What you should do ::
All lines below starting at the one that holds "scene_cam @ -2" and ending at the one that holds "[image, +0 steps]" should be printed exactly, ends included. Pictures should not be printed, nor anything else.

*****

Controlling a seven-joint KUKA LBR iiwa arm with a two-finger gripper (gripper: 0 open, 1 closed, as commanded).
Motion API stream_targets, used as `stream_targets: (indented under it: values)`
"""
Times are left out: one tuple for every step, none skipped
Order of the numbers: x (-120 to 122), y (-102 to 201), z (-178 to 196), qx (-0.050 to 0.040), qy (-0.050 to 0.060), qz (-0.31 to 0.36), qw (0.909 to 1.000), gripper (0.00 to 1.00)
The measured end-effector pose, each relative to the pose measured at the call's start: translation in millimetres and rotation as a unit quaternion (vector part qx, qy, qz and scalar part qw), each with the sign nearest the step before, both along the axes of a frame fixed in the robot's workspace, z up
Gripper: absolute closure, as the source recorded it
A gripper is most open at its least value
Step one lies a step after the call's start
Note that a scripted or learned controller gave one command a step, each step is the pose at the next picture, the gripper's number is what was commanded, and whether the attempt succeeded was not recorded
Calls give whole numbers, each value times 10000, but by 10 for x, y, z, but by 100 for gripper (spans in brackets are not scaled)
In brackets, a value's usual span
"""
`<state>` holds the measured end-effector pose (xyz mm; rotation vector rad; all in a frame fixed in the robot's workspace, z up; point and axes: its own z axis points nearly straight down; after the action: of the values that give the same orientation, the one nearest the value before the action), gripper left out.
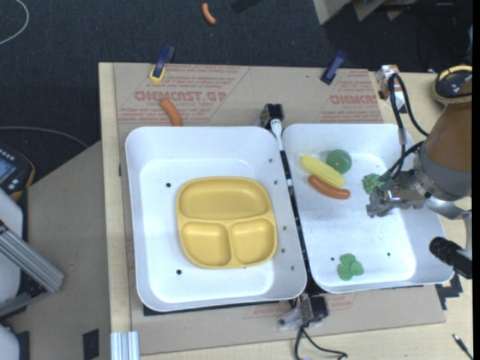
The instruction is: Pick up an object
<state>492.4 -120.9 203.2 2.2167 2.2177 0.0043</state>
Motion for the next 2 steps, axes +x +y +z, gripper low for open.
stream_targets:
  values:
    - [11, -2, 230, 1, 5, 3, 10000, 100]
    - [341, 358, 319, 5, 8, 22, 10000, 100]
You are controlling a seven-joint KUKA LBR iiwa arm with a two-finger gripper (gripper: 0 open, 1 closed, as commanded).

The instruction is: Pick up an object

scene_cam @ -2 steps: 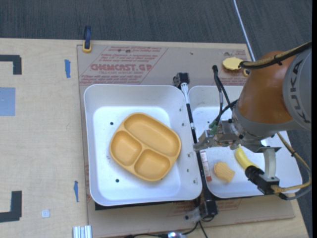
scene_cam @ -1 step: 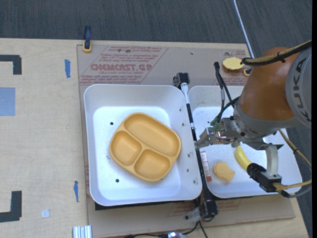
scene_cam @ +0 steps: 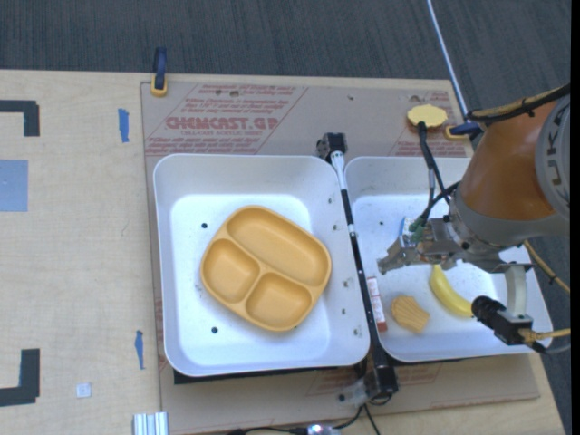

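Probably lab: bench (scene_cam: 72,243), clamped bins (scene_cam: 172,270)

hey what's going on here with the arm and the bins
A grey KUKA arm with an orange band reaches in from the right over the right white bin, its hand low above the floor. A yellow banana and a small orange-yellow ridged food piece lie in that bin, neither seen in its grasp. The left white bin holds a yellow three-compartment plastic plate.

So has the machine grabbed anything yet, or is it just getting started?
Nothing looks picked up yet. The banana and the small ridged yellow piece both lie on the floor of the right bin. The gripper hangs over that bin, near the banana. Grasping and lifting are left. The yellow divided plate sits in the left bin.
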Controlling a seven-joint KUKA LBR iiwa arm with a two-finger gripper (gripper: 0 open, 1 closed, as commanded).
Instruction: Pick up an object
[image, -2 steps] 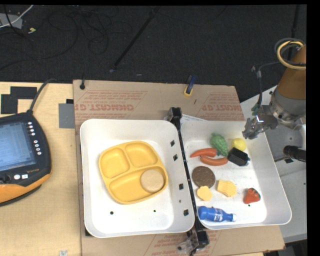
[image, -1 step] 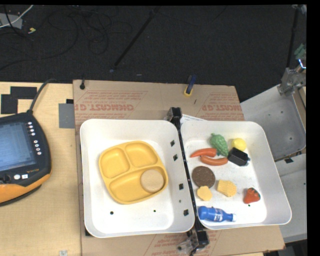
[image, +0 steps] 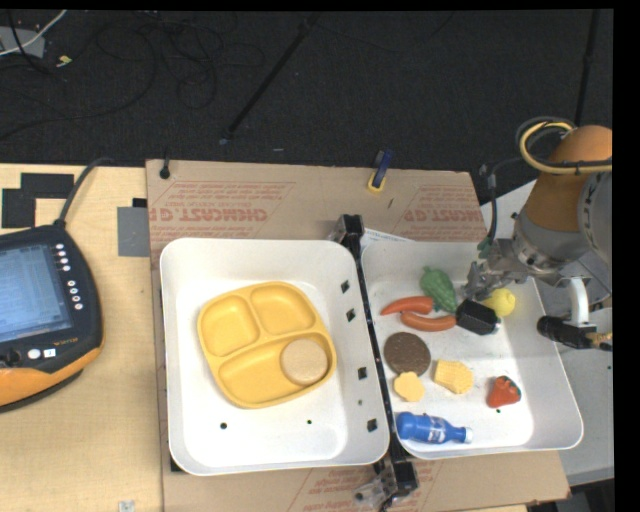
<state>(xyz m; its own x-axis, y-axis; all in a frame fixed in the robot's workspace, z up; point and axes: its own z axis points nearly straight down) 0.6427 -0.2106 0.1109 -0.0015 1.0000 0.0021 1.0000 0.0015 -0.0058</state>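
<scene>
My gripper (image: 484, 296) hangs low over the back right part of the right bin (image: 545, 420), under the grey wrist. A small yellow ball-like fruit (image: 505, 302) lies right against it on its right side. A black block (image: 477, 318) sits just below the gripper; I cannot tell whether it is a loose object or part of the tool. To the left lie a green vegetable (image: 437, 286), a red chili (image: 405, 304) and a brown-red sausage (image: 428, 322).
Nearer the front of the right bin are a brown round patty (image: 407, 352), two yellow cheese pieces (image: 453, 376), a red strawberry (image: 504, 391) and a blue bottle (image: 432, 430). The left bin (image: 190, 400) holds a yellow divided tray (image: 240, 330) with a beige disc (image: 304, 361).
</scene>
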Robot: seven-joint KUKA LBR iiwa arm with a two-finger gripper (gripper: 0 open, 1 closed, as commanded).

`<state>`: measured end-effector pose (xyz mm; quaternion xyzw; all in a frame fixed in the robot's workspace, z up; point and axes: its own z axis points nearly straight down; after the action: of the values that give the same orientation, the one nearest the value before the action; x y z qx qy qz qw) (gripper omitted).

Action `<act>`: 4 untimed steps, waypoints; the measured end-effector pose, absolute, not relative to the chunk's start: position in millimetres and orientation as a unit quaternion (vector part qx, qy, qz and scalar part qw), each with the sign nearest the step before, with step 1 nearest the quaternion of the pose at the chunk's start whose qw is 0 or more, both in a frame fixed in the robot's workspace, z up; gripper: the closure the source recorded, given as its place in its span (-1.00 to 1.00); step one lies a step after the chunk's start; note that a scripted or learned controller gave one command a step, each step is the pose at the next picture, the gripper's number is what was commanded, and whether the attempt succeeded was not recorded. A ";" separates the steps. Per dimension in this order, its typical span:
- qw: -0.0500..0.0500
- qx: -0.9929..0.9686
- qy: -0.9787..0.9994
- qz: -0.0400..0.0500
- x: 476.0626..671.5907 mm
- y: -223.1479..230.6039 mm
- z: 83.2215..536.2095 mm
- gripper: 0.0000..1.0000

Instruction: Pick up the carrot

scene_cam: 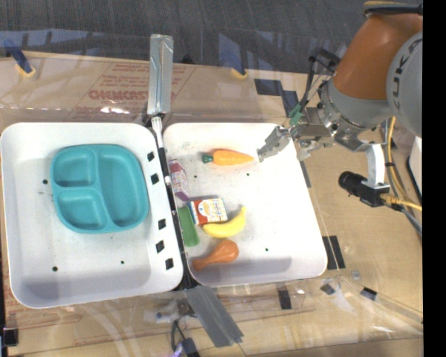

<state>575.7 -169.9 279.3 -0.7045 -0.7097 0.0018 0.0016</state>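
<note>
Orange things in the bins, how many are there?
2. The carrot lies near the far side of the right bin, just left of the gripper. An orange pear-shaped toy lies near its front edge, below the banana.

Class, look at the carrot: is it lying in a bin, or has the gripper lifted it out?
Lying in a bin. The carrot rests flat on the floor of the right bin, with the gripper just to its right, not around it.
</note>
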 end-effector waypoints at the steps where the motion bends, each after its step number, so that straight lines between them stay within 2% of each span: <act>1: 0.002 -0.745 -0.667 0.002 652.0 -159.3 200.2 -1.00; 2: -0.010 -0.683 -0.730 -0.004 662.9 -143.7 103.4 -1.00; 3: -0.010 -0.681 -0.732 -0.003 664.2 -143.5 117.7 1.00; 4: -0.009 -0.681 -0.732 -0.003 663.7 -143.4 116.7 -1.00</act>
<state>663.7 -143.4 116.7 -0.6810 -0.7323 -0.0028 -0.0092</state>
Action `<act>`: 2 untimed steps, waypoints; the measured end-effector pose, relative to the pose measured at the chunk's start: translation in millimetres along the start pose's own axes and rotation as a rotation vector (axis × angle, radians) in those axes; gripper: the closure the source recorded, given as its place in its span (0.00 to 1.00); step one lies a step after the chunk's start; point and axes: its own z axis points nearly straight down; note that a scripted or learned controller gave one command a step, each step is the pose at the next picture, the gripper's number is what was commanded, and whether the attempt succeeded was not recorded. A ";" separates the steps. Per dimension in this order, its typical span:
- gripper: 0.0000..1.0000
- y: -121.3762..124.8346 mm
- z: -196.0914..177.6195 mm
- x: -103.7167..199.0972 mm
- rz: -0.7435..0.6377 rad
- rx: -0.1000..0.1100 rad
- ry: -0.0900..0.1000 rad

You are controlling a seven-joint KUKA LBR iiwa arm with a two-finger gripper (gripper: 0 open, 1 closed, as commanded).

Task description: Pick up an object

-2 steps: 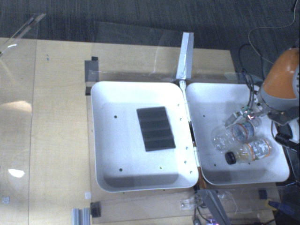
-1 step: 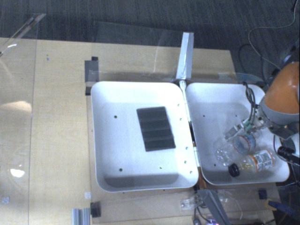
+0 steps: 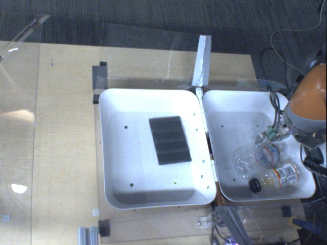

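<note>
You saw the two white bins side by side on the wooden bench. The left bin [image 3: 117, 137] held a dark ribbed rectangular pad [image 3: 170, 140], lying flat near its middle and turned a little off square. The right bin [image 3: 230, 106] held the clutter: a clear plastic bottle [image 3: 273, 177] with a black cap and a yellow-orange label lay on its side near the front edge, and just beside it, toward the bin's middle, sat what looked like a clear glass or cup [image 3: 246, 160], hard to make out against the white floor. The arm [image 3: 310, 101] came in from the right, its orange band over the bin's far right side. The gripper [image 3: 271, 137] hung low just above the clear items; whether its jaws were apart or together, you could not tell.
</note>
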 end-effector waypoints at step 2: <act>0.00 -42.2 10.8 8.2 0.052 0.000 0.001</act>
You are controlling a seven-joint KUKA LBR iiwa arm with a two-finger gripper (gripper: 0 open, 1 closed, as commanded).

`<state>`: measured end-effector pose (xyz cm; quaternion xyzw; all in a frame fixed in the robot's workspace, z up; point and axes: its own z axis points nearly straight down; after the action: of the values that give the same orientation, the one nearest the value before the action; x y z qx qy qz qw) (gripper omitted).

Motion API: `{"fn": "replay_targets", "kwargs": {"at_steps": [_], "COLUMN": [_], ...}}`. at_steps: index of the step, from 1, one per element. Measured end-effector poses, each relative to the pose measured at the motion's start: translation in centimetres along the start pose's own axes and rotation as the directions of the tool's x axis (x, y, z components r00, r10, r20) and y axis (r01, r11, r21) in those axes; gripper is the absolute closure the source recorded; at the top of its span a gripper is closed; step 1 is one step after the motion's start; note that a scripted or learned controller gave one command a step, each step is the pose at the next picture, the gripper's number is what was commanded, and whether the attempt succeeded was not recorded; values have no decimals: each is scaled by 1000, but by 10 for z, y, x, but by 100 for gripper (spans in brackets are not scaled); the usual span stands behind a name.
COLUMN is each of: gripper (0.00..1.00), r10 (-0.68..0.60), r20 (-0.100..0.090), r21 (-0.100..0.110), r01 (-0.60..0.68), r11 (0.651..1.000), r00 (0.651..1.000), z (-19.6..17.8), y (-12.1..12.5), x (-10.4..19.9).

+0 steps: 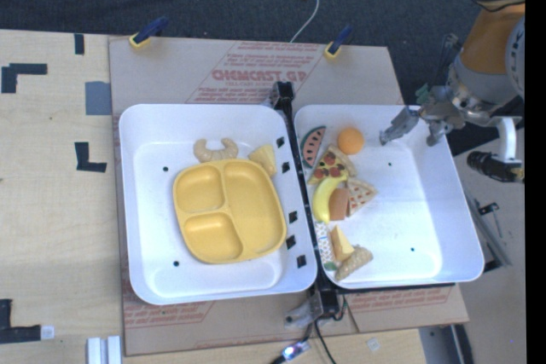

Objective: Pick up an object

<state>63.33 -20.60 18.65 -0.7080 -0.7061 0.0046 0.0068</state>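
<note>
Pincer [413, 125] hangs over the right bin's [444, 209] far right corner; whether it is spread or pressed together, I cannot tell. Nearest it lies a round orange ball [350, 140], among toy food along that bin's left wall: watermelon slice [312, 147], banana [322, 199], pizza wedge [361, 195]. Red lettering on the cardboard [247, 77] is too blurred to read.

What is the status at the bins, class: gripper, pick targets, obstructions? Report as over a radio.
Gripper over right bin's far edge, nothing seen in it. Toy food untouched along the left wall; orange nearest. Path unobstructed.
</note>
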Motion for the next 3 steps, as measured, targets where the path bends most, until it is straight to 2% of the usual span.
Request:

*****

Answer ::
scene_cam @ -2 steps: 
scene_cam @ -1 step: 
scene_cam @ +0 steps: 

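Probably lab: bench (scene_cam: 72,243), clamped bins (scene_cam: 172,270)

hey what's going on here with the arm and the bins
A grey KUKA arm with an orange band reaches in from the right over the right white bin, its hand low above the floor. A yellow banana and a small orange-yellow ridged food piece lie in that bin, neither seen in its grasp. The left white bin holds a yellow three-compartment plastic plate.

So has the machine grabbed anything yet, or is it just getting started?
Nothing looks picked up yet. The banana and the small ridged yellow piece both lie on the floor of the right bin. The gripper hangs over that bin, near the banana. Grasping and lifting are left. The yellow divided plate sits in the left bin.
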Controlling a seven-joint KUKA LBR iiwa arm with a two-finger gripper (gripper: 0 open, 1 closed, as commanded).
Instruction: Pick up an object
[image, -2 steps] 
[image, -1 step] 
[image, +0 steps] 

This exercise has been worked through to completion.